One example, he said, was two instances of a GE PACS running at two hospitals, which have since been merged into one. When they were separate, code was needed to enable radiologists to be routed to the correct PACS when calling an image from the RIS, setting the context for viewing and calling the image on screen.
Morton's colleague and Associate Chief Information Officer of Operations Tom Riesenberg said imaging operations across radiology, cardiology, ophthalmology, emergency department, OBGYN, dermatology and other departments use at least 12 different PACS systems. They're all stable systems and working well. IT's job is keeping the business running smoothly, keeping the software up to date, and ensuring closer integration with Penn Medicine's Epic Systems Corp. EHR system, which also pipes image data and test results into a Web-accessible patient portal.
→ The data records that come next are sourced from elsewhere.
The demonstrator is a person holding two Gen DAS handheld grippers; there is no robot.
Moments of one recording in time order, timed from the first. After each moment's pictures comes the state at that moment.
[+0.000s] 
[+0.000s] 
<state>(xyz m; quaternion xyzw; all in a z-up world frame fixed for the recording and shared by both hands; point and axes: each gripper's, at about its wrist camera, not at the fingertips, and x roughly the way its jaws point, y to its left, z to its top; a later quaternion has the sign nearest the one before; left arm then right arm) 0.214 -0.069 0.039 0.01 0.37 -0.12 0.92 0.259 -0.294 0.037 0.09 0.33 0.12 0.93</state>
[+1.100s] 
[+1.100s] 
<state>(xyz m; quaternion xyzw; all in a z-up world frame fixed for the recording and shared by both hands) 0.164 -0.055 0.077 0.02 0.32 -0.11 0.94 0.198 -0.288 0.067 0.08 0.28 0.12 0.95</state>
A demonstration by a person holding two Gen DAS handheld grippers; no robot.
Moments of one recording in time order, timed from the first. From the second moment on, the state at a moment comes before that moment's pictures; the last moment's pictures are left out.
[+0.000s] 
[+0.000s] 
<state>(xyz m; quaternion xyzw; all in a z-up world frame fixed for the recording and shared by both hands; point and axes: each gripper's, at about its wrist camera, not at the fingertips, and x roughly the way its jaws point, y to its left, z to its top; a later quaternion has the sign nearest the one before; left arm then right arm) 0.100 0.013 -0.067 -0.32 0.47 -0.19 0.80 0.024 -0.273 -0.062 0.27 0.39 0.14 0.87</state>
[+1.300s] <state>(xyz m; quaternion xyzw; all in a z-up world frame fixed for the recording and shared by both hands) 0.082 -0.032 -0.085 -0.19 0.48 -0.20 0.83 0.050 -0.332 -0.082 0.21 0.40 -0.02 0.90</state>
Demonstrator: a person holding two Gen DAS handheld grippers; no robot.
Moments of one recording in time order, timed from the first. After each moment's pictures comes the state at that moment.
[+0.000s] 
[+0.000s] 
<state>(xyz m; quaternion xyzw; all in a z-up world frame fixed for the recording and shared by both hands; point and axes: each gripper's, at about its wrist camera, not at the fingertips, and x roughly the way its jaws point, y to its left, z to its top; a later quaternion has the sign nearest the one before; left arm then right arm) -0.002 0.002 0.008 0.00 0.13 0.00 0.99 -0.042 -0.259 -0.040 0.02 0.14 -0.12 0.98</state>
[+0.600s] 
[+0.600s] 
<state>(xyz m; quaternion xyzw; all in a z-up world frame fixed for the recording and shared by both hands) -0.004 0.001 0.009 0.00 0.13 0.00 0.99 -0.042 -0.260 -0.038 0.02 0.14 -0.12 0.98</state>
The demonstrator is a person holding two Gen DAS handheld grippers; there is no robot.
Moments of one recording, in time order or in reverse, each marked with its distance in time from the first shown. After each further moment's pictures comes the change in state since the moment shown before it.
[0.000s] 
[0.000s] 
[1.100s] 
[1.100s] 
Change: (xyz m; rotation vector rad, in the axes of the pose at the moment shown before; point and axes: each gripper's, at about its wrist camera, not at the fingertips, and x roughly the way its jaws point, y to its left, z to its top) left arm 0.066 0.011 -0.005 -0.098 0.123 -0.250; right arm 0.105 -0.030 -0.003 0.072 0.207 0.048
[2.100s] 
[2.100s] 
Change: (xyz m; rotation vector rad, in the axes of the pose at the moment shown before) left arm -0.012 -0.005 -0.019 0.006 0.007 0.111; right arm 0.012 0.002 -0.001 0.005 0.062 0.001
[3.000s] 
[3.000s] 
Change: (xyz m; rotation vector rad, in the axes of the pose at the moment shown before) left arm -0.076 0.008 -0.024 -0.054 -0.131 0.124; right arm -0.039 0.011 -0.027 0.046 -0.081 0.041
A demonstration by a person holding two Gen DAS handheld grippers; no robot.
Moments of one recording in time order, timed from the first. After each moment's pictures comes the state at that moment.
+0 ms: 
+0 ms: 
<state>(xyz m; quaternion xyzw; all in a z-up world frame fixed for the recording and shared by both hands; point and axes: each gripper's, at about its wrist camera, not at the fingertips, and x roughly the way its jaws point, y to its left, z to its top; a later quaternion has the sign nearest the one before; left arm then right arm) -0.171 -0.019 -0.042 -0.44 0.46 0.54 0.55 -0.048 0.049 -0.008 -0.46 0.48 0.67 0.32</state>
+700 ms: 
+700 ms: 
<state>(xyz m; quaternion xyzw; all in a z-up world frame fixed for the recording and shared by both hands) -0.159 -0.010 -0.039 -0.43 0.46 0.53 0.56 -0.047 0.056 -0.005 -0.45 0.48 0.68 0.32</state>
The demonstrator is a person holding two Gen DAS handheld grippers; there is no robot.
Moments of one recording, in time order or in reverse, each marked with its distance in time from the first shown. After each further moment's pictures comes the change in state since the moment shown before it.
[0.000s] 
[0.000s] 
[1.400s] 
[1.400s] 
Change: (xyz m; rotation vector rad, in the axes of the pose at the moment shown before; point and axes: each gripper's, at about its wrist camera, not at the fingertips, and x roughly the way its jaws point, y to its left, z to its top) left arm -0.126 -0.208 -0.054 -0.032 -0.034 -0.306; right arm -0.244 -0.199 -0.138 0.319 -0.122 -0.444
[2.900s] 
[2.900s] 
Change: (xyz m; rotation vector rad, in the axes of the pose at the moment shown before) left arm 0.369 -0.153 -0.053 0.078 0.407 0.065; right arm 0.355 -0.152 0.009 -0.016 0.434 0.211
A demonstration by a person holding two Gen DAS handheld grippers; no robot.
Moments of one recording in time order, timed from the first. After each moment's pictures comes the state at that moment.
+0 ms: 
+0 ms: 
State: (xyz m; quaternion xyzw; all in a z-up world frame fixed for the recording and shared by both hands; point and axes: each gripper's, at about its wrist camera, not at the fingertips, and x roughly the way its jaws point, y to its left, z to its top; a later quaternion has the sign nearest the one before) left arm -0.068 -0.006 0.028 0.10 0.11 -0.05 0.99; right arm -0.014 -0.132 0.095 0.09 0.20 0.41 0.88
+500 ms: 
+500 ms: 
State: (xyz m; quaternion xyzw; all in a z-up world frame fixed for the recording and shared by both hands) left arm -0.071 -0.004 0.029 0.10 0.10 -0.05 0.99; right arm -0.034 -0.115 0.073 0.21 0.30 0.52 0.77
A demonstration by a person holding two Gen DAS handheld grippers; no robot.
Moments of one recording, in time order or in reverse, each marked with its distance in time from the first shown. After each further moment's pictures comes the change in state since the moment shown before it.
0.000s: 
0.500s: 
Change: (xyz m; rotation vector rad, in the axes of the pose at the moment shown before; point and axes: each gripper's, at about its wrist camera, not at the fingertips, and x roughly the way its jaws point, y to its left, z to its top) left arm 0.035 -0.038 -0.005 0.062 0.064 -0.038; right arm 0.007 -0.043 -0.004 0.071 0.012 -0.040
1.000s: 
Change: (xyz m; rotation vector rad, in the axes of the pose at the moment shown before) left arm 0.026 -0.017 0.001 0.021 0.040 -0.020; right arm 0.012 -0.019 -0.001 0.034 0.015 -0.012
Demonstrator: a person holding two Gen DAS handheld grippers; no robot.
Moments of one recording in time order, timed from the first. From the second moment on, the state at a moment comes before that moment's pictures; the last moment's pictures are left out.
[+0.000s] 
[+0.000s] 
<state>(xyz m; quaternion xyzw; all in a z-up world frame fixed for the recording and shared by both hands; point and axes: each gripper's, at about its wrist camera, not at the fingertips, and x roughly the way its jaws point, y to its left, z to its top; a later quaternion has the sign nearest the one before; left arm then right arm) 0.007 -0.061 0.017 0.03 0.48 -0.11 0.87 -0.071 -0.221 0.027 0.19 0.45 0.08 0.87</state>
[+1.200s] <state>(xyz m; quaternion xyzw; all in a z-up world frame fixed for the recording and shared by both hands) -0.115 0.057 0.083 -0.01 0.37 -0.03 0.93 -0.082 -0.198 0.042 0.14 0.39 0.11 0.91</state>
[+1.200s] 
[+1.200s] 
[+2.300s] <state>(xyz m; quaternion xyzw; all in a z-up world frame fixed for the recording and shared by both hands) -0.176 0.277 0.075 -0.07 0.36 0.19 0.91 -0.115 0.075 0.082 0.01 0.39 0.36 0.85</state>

The Epic integration covers Penn Medicine's meaningful use needs. Long term, however, the health system is evaluating a vendor-neutral archive (VNA), into which it will merge all medical image data from existing long term PACS managed archives. Each department PACS will continue to provide specific departmental functions, but its standards-based relationship to the VNA will also make patient studies accessible to clinicians throughout Penn Medicine, as well as the patients. The eventual VNA implementation represents a strategic infrastructure investment to keep medical images and documents in one place, accessible with one EHR interface and viewing tool. This will eliminate the "spackleware" situation, satisfy regulatory needs and set the stage for coming big data projects.
"We have a lot of fragmented archives out there, all around the place," Riesenberg said. "That's creating certain complications for us economically speaking, but it's also creating complications in terms of clinical review of these studies across these many different PACS systems makes it very, very challenging, requiring unique EHR interfaces for different PACS viewers, each with a different graphical user interface, unique provider training, and other technical complications along those lines."
VNAs could be the answer to enabling meaningful use attestation for healthcare CIOs faced with PACS systems that don't necessarily integrate well with EHRs and other data systems. They make sharing images with primary care or attending physicians easier, Riesenberg said. Another payoff is that VNAs also give a radiology department more vendor-independence when choosing future PACS systems, which isn't always the case today "when the PACS vendor owns the archive," he said.
Penn Medicine will likely migrate out of its current PACS-centric long term archives into a VNA one PACS archive at a time. The project will be driven by business reasons, such as avoiding the high cost associated with replacing PACS archive storage systems when they run out of space or become too expensive to maintain (approaching end of life).
"At each one of these business events, you seize the opportunity to migrate [a PACS archive] to the VNA," Riesenberg said. "It might take us four or five years to migrate them all. That's the vision; it's usually not driven by image-viewing interoperability or a lower SAN cost or something like that. It tends to be more investment-driven. You've already bought the [VNA] software, all you have to do is add some storage, maybe some servers and redundancy, and add the next PACS archive in there."